**WHAT IS EXPECTED**
Return exactly the lines below, starting with the one that has "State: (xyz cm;" and going on through the one that has "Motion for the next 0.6".

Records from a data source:
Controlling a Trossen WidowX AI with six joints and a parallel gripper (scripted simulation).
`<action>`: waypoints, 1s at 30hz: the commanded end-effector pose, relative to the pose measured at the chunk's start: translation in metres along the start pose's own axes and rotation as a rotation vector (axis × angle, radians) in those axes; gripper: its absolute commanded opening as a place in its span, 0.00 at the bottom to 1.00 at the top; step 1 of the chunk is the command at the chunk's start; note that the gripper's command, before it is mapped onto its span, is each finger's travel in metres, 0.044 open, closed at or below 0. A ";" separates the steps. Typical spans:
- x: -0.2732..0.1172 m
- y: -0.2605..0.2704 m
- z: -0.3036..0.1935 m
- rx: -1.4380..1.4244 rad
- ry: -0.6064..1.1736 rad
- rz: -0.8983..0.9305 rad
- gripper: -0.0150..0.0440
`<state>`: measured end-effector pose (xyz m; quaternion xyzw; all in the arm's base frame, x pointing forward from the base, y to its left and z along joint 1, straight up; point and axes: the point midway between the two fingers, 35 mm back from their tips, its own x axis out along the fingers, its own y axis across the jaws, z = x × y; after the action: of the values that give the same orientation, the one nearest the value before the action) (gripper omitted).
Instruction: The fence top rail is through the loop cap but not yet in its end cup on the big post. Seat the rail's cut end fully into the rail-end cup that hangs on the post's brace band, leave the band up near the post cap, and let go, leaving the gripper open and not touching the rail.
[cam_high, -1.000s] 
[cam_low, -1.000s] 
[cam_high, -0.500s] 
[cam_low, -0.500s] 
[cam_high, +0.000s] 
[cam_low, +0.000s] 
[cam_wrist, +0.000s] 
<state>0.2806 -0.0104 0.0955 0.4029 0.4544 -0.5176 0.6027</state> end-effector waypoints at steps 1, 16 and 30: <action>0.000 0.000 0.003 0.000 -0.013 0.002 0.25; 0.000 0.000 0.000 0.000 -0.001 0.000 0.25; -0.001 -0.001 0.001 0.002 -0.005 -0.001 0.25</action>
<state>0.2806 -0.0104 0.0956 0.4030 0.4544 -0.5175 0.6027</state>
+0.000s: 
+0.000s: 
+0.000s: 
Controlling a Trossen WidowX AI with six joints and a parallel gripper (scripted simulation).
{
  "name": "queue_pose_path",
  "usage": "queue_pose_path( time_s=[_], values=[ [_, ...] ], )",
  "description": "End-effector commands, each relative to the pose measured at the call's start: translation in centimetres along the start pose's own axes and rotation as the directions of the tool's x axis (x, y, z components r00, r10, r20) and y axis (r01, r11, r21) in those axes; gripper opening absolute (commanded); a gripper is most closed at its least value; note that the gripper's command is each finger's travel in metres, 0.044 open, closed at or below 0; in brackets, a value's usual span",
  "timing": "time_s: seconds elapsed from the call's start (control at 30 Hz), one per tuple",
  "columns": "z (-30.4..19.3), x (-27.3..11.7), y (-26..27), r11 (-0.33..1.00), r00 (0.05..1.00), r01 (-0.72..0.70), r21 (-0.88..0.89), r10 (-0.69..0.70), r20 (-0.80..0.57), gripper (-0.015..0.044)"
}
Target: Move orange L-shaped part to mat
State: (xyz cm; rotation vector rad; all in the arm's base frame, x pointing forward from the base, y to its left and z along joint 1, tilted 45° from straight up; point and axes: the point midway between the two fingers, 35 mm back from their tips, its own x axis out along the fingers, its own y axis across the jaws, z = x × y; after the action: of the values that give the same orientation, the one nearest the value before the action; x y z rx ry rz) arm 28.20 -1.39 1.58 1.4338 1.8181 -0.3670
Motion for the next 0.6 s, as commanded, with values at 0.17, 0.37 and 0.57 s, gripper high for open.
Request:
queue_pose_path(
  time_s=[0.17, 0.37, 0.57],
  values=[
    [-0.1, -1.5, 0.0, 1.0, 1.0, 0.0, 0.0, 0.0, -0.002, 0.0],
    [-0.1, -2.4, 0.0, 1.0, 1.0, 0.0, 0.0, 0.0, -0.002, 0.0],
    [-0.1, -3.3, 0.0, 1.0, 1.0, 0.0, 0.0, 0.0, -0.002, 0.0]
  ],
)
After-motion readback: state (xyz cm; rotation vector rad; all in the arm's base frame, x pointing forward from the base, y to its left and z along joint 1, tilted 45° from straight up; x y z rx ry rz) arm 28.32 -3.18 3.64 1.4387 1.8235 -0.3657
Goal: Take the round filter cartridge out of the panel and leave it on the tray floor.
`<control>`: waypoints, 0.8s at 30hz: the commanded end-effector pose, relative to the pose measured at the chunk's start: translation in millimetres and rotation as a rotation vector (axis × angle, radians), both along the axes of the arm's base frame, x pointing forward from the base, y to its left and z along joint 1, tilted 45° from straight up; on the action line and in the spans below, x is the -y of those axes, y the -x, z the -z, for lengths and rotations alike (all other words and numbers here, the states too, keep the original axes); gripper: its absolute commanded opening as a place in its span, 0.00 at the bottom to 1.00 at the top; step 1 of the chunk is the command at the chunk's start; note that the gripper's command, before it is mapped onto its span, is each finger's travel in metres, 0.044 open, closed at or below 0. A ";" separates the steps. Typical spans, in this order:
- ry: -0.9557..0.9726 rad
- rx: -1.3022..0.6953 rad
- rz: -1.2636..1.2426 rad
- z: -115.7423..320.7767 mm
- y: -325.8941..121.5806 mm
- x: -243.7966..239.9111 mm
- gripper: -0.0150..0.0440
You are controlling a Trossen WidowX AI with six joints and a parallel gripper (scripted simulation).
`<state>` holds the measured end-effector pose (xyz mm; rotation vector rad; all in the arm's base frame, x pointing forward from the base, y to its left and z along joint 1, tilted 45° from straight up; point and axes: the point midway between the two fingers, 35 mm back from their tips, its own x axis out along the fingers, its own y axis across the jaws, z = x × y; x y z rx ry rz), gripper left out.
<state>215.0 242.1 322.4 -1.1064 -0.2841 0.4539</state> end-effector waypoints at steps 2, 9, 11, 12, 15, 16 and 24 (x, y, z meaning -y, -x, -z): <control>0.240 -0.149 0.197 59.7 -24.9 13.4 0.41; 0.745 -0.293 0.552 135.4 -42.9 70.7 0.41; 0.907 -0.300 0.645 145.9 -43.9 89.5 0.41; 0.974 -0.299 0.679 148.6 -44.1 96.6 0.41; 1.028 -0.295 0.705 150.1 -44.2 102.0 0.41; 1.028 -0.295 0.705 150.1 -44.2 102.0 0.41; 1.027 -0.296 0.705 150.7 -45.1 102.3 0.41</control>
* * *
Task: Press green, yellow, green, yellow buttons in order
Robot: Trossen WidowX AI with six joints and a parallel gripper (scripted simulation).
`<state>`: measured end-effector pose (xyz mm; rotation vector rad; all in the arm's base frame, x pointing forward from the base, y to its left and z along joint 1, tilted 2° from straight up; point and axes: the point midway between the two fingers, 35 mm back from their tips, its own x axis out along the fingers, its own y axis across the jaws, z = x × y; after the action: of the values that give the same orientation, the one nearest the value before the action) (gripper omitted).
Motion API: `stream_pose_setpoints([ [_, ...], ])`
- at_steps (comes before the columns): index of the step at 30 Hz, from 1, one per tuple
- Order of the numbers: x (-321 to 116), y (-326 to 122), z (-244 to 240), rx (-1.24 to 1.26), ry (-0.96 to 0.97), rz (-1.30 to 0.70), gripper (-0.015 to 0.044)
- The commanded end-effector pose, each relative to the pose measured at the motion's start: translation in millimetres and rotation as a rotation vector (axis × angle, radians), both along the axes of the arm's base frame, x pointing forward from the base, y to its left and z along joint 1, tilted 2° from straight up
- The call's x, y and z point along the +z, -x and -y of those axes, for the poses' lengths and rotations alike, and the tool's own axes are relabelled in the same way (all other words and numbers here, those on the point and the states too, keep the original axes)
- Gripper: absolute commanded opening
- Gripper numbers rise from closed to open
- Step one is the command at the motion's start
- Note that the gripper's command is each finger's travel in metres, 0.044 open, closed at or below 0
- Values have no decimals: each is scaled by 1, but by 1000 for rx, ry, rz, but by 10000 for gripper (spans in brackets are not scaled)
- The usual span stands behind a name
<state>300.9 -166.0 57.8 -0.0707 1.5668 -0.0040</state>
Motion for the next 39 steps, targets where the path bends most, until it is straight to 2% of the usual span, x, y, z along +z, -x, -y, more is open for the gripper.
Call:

**EXERCISE RESPONSE**
State: (xyz cm; rotation vector rad; all in the arm's base frame, x pointing forward from the base, y to its left and z along joint 1, tilted 45° from straight up; point and axes: the point midway between the two fingers, 35 mm back from their tips, its own x axis out along the fingers, its own y axis across the jaws, z = x × y; after the action: of the values that give the same orientation, the one nearest the value before the action; x y z rx ry rz) arm 28.20 -1.39 1.58 1.4338 1.8181 -0.3670
Motion for the next 0.6 s, as commanded, with values at 0.17, 0.37 and 0.57 s, gripper high for open.

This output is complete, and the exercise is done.